Inadvertently and unexpectedly, Myanmar is having to embrace all this and more. I can see demure and restrained college students becoming more politicised with every passing day. Last month, student unions from 18 tertiary education institutions made a joint statement condemning China for blocking a United Nations resolution to condemn the coup. And perhaps the biggest bloc at the protests that took place last week were from technological universities all over the country – it was no mean logistical feat to gather them in Yangon. Unions in Myanmar have long been weak, but the military coup has ironically revived them.
Blessings and curses
Cataclysms bring a lot of anxiety in their wake, and a largely agrarian society like Myanmar’s responds, in part, by falling back on embedded beliefs and traditions. Buddhist monks made their advent on the streets of Mandalay, a city in northern Myanmar, but they are not the radicals and this is nothing out of the ordinary.
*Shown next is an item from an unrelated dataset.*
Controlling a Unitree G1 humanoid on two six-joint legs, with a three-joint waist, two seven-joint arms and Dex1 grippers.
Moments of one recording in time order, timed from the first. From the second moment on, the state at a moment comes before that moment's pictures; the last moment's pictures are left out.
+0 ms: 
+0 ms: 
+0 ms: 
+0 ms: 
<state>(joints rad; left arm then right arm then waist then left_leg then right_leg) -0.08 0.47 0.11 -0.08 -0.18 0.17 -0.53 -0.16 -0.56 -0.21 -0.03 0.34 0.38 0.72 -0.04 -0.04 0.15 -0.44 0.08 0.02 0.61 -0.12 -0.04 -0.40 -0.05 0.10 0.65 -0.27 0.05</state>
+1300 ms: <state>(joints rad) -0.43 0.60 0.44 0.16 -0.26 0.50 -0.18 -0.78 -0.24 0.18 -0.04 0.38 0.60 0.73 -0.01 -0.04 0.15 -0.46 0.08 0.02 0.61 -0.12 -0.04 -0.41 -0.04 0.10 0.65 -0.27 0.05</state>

Rural people marched in the ancient heritage site of Bagan in central Myanmar, and it was very photogenic. Some middle-aged women even made offerings to the city’s 11th-century temple to put an ancient curse upon those responsible for the coup. I haven’t heard of the curse before, but it is long and terrible. (Theravada Buddhism would never countenance this sort of thing, but Bagan in its heyday was also a centre of Tantrism).
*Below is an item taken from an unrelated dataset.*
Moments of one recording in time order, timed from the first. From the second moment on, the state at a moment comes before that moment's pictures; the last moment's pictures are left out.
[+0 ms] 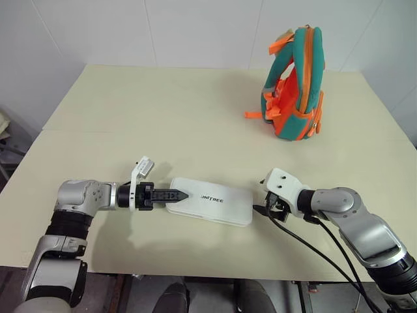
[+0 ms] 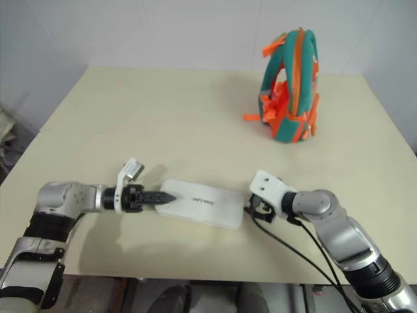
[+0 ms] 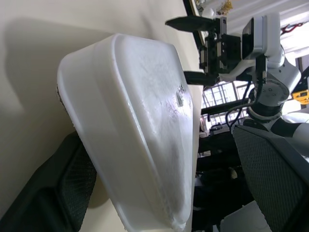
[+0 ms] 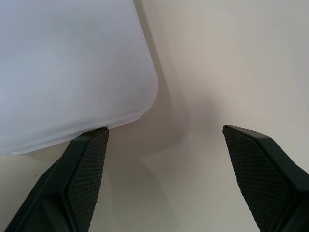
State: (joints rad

What is certain is that the changes afoot in Myanmar are radical. The term ‘political transition’ needs to be ditched. Even if Aung San Suu Kyi, the deposed state counsellor, were to return to power tomorrow, it’s questionable whether she would be able to manage the movement.
The Myanmar military, which has triggered all this, is now staring at a deep-seated convulsion. Road-maps, constitutions and elections are not going to help very much. An opportunity has opened up to the people of Myanmar, and they are taking it.